18 апреля. Пещеры театральных лож, которые кишат глупостью.

19 апреля. Написать новеллу о кредите и дебете дружбы.

* Не доверяй своей фантазии.

* Я люблю лишь те пирожные, которые хоть чуточку напоминают вкусом обыкновенный хлеб.

* Мертвенная бледность стен в грозовую погоду, и синеватые оконные стекла, словно испорченные зубы.

21 апреля. Люблю дождь, который зарядит на целый день; я лишь тогда чувствую себя по-настоящему в деревне, когда я весь заляпан грязью.

23 апреля. Впал в зрелый возраст.

24 апреля. Мысли едва ворочаются, как раздавленные крабы.

25 апреля. Время от времени он приходил меня проведать, но не слишком часто, а просто, чтобы вдохнуть немного едких глотков горечи.

* Не следует путать людей умных и людей талантливых.

* Он всегда был сентиментальным: деликатный голубой цветок пустил в нем корни крепче дубовых. Самым свирепым бурям не удавалось вырвать этот цветок. Он лишь чуть прикрывал венчик и тут же раскрывался, как только буря проносилась мимо.

7 мая. Прелестное замечание Сен-Поль-Ру о том, что деревья обмениваются птицами, как словами.

11 мая. Нужно, чтобы дневник, который мы ведем, не был только болтовней, как это слишком часто чувствуется в «Дневнике» Гонкуров. Нужно, чтобы он помог нам формировать характер, беспрерывно его исправлял, выпрямлял.

17 мая.
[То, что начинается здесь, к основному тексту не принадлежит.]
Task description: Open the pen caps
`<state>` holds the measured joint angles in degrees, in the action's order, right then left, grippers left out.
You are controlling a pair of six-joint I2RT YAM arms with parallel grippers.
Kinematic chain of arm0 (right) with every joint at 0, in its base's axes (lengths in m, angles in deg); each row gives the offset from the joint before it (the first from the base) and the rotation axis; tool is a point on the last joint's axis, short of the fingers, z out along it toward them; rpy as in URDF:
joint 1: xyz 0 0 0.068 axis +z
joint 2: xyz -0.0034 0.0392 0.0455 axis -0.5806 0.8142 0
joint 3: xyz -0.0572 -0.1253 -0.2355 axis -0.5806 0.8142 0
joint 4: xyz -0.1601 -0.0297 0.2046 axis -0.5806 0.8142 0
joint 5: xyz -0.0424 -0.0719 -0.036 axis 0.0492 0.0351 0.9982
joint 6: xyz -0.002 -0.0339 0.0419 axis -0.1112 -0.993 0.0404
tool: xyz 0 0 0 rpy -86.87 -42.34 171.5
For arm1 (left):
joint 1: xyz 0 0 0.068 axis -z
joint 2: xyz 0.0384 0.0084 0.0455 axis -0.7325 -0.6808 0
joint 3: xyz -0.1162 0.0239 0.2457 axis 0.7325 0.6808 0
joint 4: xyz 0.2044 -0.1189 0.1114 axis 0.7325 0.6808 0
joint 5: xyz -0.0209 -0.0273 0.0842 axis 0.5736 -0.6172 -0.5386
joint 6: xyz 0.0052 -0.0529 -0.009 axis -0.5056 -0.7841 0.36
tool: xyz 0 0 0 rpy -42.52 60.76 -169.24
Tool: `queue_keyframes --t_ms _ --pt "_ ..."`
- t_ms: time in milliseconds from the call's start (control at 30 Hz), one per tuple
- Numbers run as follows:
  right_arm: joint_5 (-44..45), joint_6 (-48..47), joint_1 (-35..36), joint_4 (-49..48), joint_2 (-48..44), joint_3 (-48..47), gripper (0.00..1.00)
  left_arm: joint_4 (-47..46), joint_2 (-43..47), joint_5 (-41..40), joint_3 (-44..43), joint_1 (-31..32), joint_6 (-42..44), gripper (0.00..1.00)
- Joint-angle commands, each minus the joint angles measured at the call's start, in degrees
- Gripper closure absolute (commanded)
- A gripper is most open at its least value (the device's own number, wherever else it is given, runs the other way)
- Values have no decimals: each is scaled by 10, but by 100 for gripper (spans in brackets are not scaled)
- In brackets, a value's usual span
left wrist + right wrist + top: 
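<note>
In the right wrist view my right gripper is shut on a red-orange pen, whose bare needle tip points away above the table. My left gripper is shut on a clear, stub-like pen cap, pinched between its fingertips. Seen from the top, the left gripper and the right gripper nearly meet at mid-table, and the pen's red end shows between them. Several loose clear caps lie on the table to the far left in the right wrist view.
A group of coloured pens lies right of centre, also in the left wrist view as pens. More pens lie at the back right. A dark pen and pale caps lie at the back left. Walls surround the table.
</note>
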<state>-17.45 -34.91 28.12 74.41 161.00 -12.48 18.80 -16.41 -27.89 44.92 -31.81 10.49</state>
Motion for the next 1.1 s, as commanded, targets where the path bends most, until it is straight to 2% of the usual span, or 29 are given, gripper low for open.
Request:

Руссо ведет беседу со своей душой, а Гонкур — со всеми скудоумными соседями. Жан-Жак чувствует себя стариком, но, как он ни дряхл, он считает, что он лучше, чем молодые здоровяки.

* Мои книги — это как бы письма самому себе, которые я позволяю читать другим.

21 мая. Листья расцвели дождевыми каплями.

* Голубь сел на подоконник и вспорхнул, хлопнув крыльями, как накрахмаленной салфеткой.

26 мая. Если бы вы только знали, как я хорошо чувствую себя в одиночестве, в каких я всегда добрых с собой отношениях.

* Француз колет эпиграммами того, кем хотел бы быть: депутата, и то, что хотел бы получить: орденскую ленточку.

29 мая. — Я вымыл руки, — говорит Фантек. — Они такие белые, что можно подумать, будто меня только что купили.

4 июня. Я заметил на стенке вырезанную ножом дату. И спросил хозяйку, что здесь увековечено: день свадьбы, именин или рождения?

— Да нет, — сказала она. — Это мы отметили тот день, когда водили корову к быку. С тех пор прошло ровно шесть с половиной месяцев, и что-то, по-моему, она не слишком раздулась, как раз сейчас я щупала ей живот.

5 июня. Монография о лени. Описать день и показать, что мозг подобен большому цветку, за которым надо ухаживать все утро, чтобы он распустился к вечеру. А так как в Париже вечером большей частью уходишь куда-нибудь, мозг так никогда и не достигает полной зрелости. Только в деревне он может раскрыться вполне. Утром перелистывать газеты, книги, схватывать мысли других, делать на лету заметки, распознавать, откуда сегодня ветер, доводить свой мозг до такой точки, когда ему становится необходимым создавать; развивать эту систему тренировки и нагрева словами легкими, языком не ученым, не тарабарским.

вернуться

48

Алле Альфонс (1854–1905) — французский писатель-юморист, был довольно популярен в конце XIX в.